Sometimes on the internet, an innocent lamb who’s in the middle of discovering Robert Pollard’s body of work will step forward and ask where they should start with Circus Devils.

It’s a fair question. At fourteen albums released over sixteen years, this collaboration with fellow Ohioan oddballs Todd and Tim Tobias is not only Pollard’s longest-running side project, but it’s also the strangest. Their sound is a kind of psychedelic rock birthed from a mutant strain. It’s a creature that rose up out of toxic waste. Lots of slime, lots of teeth.

There are quiet Circus Devils records and loud ones and ones that sound like they were created by lizard men from Jupiter. Sometimes they sound like a rock band, sometimes they sound like mad scientists performing sinister experiments in a backyard tool shed. Their records are as varied as dreams, and often as haunting.

Their music comes in a few different flavors, but it all has a demon inside of it. There’s an eeriness in every sound that they make (Pollard got into the spirit and timed most of their albums for a Halloween release). It hides somewhere in even the project’s gentlest moments.

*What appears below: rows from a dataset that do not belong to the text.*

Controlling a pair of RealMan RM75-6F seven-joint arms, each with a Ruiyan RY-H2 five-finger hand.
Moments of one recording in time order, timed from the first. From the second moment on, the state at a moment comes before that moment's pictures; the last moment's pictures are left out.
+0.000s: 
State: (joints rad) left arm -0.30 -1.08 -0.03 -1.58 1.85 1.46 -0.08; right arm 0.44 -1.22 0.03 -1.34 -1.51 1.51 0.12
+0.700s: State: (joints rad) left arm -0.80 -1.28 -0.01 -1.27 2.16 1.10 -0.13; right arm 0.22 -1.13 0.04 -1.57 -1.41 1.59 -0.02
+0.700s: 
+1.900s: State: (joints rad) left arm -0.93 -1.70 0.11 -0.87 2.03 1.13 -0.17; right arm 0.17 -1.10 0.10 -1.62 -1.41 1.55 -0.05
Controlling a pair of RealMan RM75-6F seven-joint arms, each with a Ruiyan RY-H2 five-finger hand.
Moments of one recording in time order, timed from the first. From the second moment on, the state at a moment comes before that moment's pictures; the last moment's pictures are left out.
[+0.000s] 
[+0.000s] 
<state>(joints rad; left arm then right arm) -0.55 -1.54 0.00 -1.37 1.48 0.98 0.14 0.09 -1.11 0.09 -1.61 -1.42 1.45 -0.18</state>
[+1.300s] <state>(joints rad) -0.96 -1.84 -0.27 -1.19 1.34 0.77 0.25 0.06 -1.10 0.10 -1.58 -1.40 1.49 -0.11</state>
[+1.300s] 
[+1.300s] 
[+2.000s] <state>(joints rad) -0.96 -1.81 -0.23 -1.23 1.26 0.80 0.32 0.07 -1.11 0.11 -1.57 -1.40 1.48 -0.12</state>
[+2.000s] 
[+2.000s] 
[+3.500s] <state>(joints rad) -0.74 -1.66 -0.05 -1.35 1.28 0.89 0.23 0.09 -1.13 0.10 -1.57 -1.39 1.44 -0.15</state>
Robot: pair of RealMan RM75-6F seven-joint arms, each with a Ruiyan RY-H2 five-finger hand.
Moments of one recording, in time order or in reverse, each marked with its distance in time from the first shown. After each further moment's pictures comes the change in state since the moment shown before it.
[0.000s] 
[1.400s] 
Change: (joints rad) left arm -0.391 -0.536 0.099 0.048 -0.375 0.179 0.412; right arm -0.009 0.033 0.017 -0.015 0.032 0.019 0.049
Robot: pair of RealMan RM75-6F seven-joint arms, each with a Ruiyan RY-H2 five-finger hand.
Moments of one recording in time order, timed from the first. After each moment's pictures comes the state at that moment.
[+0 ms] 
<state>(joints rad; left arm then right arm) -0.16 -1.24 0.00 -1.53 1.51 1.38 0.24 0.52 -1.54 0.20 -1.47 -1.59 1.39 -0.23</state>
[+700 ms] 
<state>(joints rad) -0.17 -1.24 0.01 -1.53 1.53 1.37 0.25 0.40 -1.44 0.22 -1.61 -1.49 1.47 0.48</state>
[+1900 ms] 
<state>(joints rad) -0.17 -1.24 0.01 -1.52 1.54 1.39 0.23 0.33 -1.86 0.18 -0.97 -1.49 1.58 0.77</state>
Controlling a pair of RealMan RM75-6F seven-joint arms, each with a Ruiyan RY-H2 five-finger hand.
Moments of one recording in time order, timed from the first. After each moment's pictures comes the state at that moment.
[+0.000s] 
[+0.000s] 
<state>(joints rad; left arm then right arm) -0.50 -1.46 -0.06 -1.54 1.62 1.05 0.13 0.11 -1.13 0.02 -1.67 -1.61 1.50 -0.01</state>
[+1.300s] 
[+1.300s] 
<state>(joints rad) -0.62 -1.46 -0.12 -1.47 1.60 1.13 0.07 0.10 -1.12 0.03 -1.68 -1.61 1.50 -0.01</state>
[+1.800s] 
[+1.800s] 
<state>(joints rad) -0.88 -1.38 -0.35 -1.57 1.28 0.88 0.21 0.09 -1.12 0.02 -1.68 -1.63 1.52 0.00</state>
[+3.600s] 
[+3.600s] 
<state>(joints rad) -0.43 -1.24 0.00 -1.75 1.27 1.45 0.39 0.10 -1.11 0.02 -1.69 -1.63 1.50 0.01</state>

It’s a demon that runs naked and free and howling at the moon on their unhinged first record.

So, where to start with Circus Devils?

I say start at the BEGINNING. Start with Ringworm Interiors. Meet the demon. Get the full Circus Devils experience. Be surprised and assaulted like we were back in 2001 with what’s still one of the most bugfuck albums in Pollard’s whole discography.